== PROBLEM TO SOLVE ==
The answer must be an exact copy of the lines from the one containing "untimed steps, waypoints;" through the final line of the material, both included, and nothing else.

────────

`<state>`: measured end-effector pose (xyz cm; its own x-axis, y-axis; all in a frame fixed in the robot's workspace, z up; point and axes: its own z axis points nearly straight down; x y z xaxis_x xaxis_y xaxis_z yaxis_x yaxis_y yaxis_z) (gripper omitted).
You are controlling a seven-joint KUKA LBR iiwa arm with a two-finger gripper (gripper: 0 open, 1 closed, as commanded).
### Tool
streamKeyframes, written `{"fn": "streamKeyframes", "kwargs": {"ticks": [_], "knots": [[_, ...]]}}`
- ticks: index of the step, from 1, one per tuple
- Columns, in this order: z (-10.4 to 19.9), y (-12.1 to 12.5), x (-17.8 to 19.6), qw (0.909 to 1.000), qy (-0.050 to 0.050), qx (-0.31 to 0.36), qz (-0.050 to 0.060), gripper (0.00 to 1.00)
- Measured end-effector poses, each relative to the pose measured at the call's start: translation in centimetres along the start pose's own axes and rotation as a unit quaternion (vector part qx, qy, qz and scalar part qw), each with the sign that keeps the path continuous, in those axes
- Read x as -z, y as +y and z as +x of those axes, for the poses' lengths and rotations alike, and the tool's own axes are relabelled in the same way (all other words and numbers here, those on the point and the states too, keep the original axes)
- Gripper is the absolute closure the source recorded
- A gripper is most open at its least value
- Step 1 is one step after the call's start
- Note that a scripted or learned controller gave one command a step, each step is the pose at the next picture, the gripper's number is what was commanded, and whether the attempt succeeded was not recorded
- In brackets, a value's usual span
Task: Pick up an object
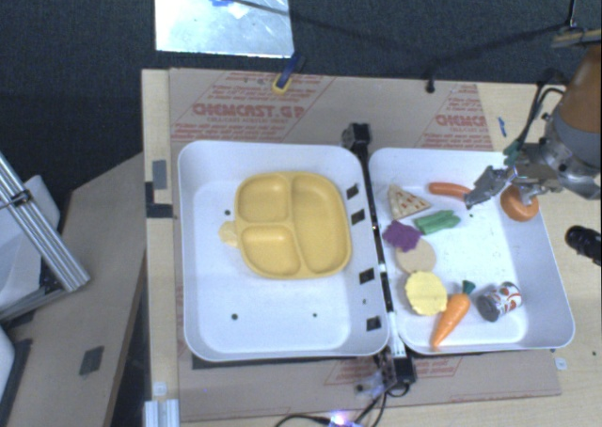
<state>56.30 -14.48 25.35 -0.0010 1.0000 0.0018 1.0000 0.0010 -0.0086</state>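
My gripper (501, 190) hangs over the far right part of the right bin (546, 270). An orange round object (521, 206) lies directly beside and partly under it; whether they touch is unclear. To its left lie an orange-red sausage shape (450, 190), a green piece (435, 222) and a tan triangular slice (406, 200). Further forward are a purple piece (403, 235), a tan disc (417, 256), a yellow piece (425, 292), a carrot (451, 314) and a small grey and red can (497, 301).
A yellow divided plate (287, 225) sits in the left bin (202, 256). A black divider (372, 228) runs between the two bins. The arm's grey wrist with its orange band (574, 124) comes in from the right, with cables above it.
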Motion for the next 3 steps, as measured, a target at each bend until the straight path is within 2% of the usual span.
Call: {"fn": "streamKeyframes", "kwargs": {"ticks": [1,3], "knots": [[0.0,0.2,0.5,1.0000,-0.001,0.001,-0.005,0.00],[1.3,-1.1,-11.0,1.0000,0.000,0.000,-0.002,0.00]]}}
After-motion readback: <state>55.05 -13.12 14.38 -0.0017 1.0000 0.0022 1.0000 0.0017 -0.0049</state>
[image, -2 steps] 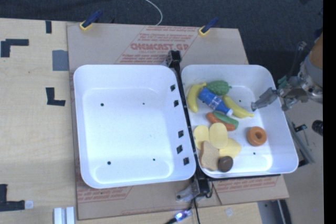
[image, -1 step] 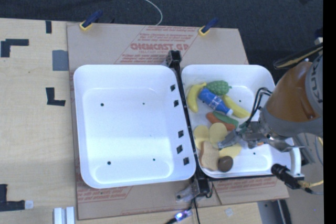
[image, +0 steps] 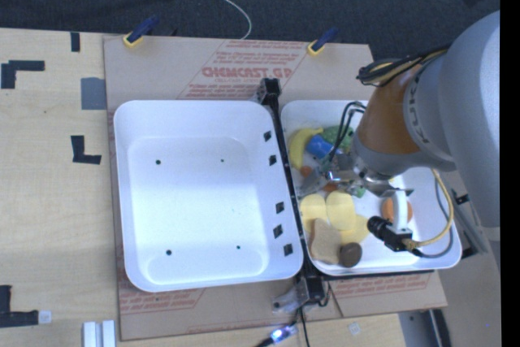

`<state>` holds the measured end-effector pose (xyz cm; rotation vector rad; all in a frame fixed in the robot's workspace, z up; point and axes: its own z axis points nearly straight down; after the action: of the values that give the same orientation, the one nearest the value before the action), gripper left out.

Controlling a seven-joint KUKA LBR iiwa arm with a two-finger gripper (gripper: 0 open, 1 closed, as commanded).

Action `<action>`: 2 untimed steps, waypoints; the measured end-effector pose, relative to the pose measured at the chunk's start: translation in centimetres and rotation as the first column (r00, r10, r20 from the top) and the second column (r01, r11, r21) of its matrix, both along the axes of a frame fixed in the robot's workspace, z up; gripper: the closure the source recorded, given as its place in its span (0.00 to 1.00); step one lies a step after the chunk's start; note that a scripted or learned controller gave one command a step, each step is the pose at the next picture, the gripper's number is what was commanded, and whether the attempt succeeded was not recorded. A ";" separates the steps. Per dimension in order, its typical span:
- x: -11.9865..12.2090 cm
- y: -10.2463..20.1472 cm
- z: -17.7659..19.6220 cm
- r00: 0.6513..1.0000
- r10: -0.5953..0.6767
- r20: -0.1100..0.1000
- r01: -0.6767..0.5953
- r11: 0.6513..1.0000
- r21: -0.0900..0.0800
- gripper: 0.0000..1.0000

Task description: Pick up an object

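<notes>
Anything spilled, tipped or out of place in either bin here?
Nothing stands out. The objects, among them a yellow piece and a dark round one, lie heaped inside the right bin; nothing has spilled onto the bench. The gripper is down among them.

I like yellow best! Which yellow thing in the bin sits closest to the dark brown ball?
The pale yellow block, just above the brown ball; the bright yellow banana lies at the bin's far end.

One fixed camera above the bench

It looks down at a slant on both white bins (image: 130, 175), from moderate height; the arm (image: 455, 110) enters from the right.
</notes>
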<state>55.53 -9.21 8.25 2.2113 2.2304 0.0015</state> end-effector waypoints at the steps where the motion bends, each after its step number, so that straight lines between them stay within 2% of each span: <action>1: -0.3 -0.4 1.2 1.000 -0.006 -0.002 0.006 1.000 0.000 1.00; 2: 1.9 -0.4 0.1 1.000 -0.007 -0.004 0.007 1.000 0.001 1.00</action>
<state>57.44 -9.56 8.38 2.2214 2.2253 -0.0014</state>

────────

== ANSWER BOX ==
Action `<action>`: 2 untimed steps, waypoints; the measured end-effector pose, relative to the pose measured at the chunk's start: translation in centimetres and rotation as the first column (r00, r10, r20 from the top) and the second column (r01, r11, r21) of its matrix, both along the axes of a frame fixed in the robot's workspace, z up; gripper: the closure the source recorded, given as its place in its span (0.00 to 1.00); step one lies a step after the chunk's start; note that a scripted or learned controller gave one command a step, each step is the pose at the next picture, the gripper's number is what was commanded, and whether the attempt succeeded was not recorded. A ";" separates the steps. Per dimension in order, its typical span:
- x: -11.9865..12.2090 cm
- y: -10.2463..20.1472 cm
- z: -17.7659..19.6220 cm
- r00: 0.6513..1.0000
- r10: -0.5953..0.6767
- r20: -0.1100..0.1000
- r01: -0.6767..0.5953
- r11: 0.6513..1.0000
- r21: -0.0900..0.0800
- gripper: 0.0000..1.0000

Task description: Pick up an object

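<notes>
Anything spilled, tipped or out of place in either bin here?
Nothing stands out. The objects, among them a yellow piece and a dark round one, lie heaped inside the right bin; nothing has spilled onto the bench. The gripper is down among them.

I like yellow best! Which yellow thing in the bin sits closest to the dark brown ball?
The pale yellow block, just above the brown ball; the bright yellow banana lies at the bin's far end.

One fixed camera above the bench

It looks down at a slant on both white bins (image: 130, 175), from moderate height; the arm (image: 455, 110) enters from the right.
</notes>
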<state>55.53 -9.21 8.25 2.2113 2.2304 0.0015</state> end-effector waypoints at the steps where the motion bends, each after its step number, so that straight lines between them stay within 2% of each span: <action>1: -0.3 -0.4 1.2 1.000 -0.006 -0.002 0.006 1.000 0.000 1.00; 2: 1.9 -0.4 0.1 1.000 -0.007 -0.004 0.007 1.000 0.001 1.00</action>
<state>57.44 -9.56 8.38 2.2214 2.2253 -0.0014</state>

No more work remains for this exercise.